L’anno europeo delle competenze

Insomma studiare e formarsi all’estero serve. E in attesa di capire se capitale umano e investimento (continuo) sulle competenze siano il “nuovo articolo 18” per giovani e lavoratori, l’Unione europea un passo avanti l’ha fatto, tanto da “ribattezzare” il 2023 “anno europeo delle competenze”, mettendo così al centro dell’agenda la formazione, più in particolare, la necessità di mettere le imprese – specie le pmi – nella condizione di ridurre il mismatch di competenze che c’è in Europa attraverso attività di upskilling e reskilling.

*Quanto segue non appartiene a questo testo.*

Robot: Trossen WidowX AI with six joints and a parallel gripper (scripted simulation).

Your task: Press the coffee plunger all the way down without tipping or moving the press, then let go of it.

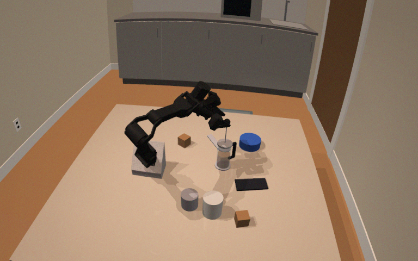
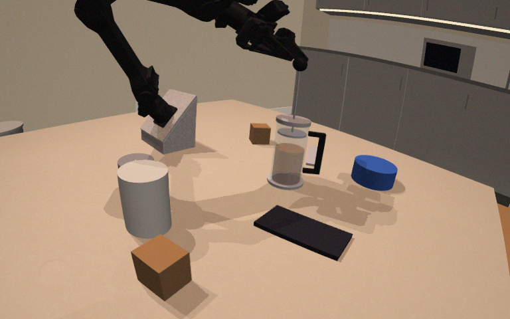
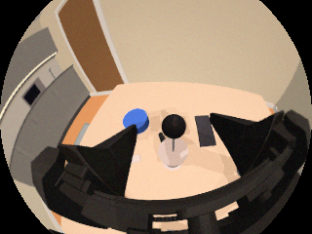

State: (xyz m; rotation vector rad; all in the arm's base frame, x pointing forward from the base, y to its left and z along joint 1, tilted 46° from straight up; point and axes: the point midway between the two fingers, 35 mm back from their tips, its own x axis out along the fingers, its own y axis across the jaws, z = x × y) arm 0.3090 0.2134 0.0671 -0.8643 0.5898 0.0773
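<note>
My gripper tip is now 1 cm short of the glass coffee press, 1 cm to the right of it and 14 cm above it. From my gripper tip the other things lie so: blue disc 14 cm ahead, 19 cm to the left, 24 cm below.
</note>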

Del resto, digitale, globalizzazione, invecchiamento della popolazione, transizione ecologica e, da ultimo, l’emergenza sanitaria, stanno rapidamente cambiando il mondo nel quale giovani e meno giovani si troveranno a interagire, lavorare, produrre. Si tratta di fenomeni che hanno un impatto ampio sulle competenze richieste nel mercato del lavoro, e molte risorse faticano ad adattarsi al cambiamento. In media, più del 34% dei lavoratori delle economie europee possiede competenze e un livello di istruzione che non corrispondono a quelli richiesti dal loro lavoro. In Italia, questa percentuale è addirittura superiore (39%). Uno studio dell’Ocse suggerisce che aggredire questo squilibrio tra offerta e domanda di competenze potrebbe aumentare la produttività italiana del 10% (una panacea, vista la cronica bassa produttività del Paese registrata negli ultimi 20 anni).

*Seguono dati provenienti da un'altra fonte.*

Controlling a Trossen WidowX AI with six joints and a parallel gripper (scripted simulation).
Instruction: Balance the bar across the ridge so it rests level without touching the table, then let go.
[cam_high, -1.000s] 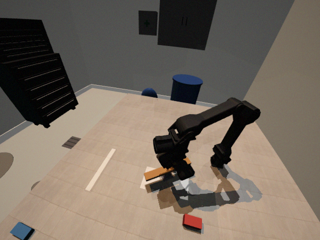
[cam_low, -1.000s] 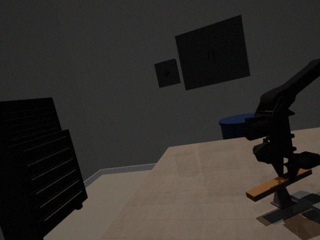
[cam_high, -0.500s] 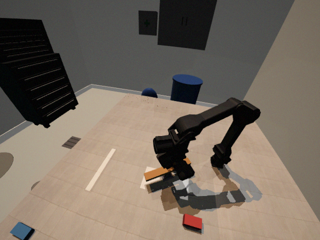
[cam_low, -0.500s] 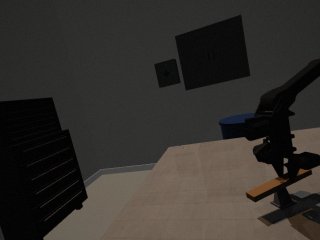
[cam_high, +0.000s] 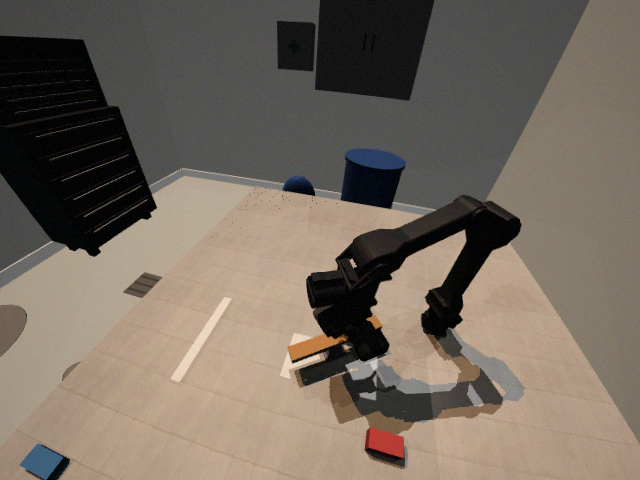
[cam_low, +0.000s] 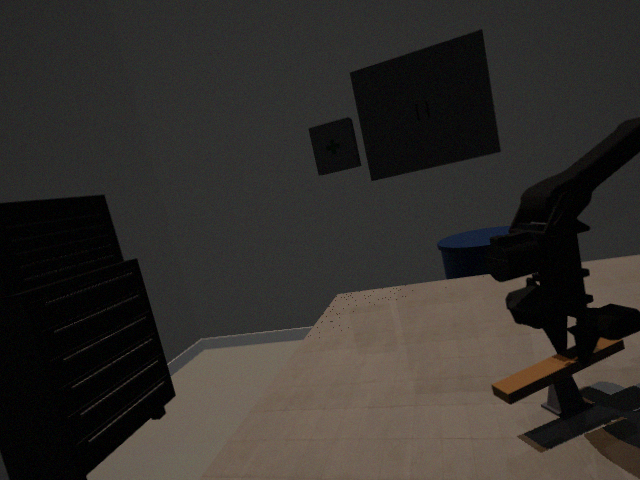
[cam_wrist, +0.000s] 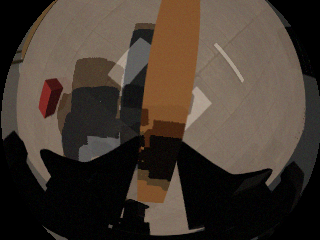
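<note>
The orange bar lies 2 cm to the left of my gripper tip and 2 cm ahead of it. From my gripper tip the other things lie so: red block (18 cm to the left, 10 cm behind, 5 cm below); then blue block (49 cm ahead, 37 cm to the left, 6 cm below).
</note>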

L’altra faccia della medaglia sono le imprese che vorrebbero assumere, ma ormai in un caso su due non riescono a trovare le competenze giuste (si viaggia tra il 60-70% di “mismatch” per le professioni scientifico-tecnologiche, secondo gli ultimi dati Unioncamere-Anpal). Un paradosso nel paradosso, frutto di un dialogo spesso tra sordi tra scuola e mondo del lavoro, che si specchia in un tasso di disoccupazione giovanile al 22,1%, ultima rilevazione Istat (dicembre 2022), tra i peggiori a livello internazionale.
Ecco allora che una via per arricchire le competenze è fondamentale, e passa anche dall’esperienza all’estero. Sempre secondo lo studio Inapp, infatti, nella percezione dei giovani in merito al cambiamento ottenuto e all’utilità dell’esperienza all’estero, è evidenziato il ruolo giocato sia dalla preparazione pre-partenza (pedagogica, linguistica e culturale) sia dal riconoscimento dei risultati raggiunti.

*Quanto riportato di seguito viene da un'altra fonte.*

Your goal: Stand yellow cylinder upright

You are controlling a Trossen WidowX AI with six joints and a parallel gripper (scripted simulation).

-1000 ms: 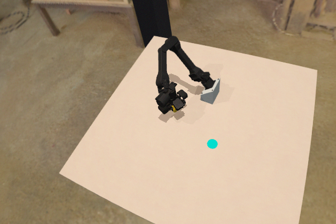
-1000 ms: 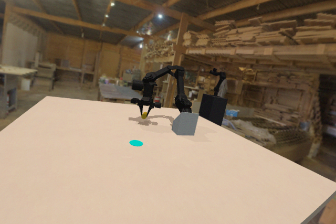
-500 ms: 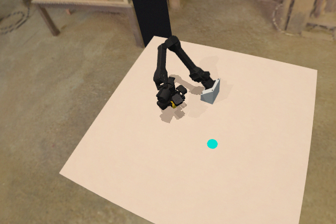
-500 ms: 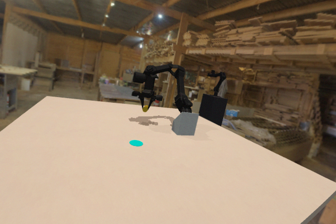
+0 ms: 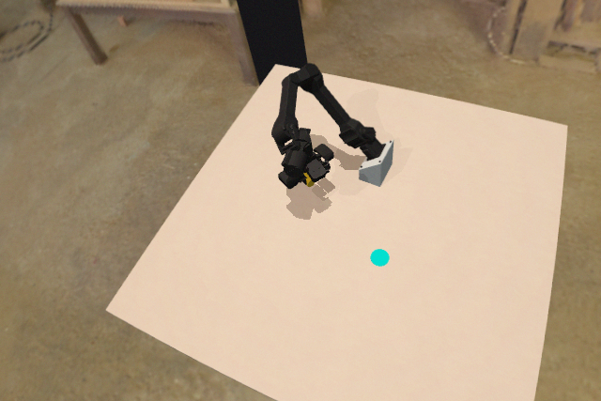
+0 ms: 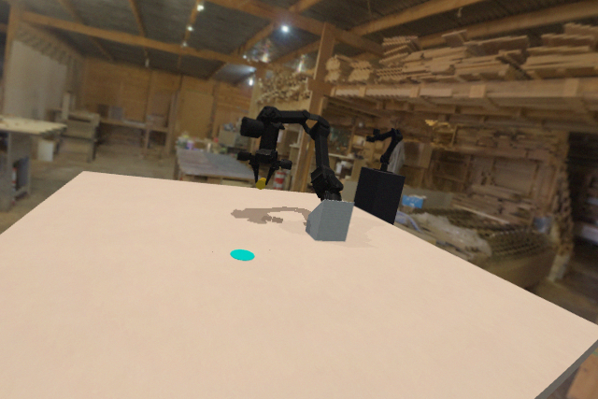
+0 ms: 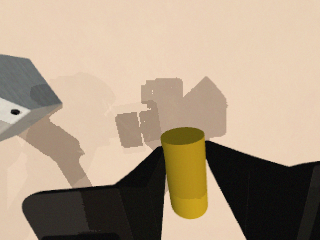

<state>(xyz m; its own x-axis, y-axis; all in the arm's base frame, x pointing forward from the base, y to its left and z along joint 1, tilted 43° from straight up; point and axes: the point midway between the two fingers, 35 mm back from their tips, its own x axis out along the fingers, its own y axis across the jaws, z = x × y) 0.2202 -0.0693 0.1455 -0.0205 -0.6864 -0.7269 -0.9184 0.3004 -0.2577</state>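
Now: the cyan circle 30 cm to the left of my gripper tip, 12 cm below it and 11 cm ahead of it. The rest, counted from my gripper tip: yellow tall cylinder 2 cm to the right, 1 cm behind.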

Le attività preparatorie sono ritenute, complessivamente dalla maggior parte dei giovani intervistati, “molto” (26,4%) e “abbastanza” (56,9%) utili, soprattutto quelle riguardanti gli aspetti linguistici, culturali e pratico. Anche la percezione della spendibilità dell’esperienza transnazionale è centrale, visto che tirocinio e/o periodo di formazione, per quanto utile e qualitativamente elevato dal punto di vista dei contenuti e degli obiettivi formativi, rischia di risultare incompleto e difficilmente spendibile all’interno del sistema educativo e del mondo del lavoro se non viene debitamente riconosciuto e certificato. In tale ambito, è confermato l’utilizzo preponderante del dispositivo Europass Mobility (43,5%) accanto ai diversi attestati di registrazione delle conoscenze e competenze acquisite durante il soggiorno all’estero (30,6%) e al rilascio di lettere di referenze (7,6%).
A prescindere dal dispositivo adottato, la maggior parte degli intervistati (50,7%) ha dichiarato che l’esperienza all’estero si è tradotta in credito formativo e il 26,8% ha asserito che è stata riconosciuta in termini di valore aggiunto al proprio Cv, dimostrando, quindi, l’impegno degli organismi attuatori a consegnare ai partecipanti uno strumento il più possibile spendibile nello loro futuro formativo e professionale.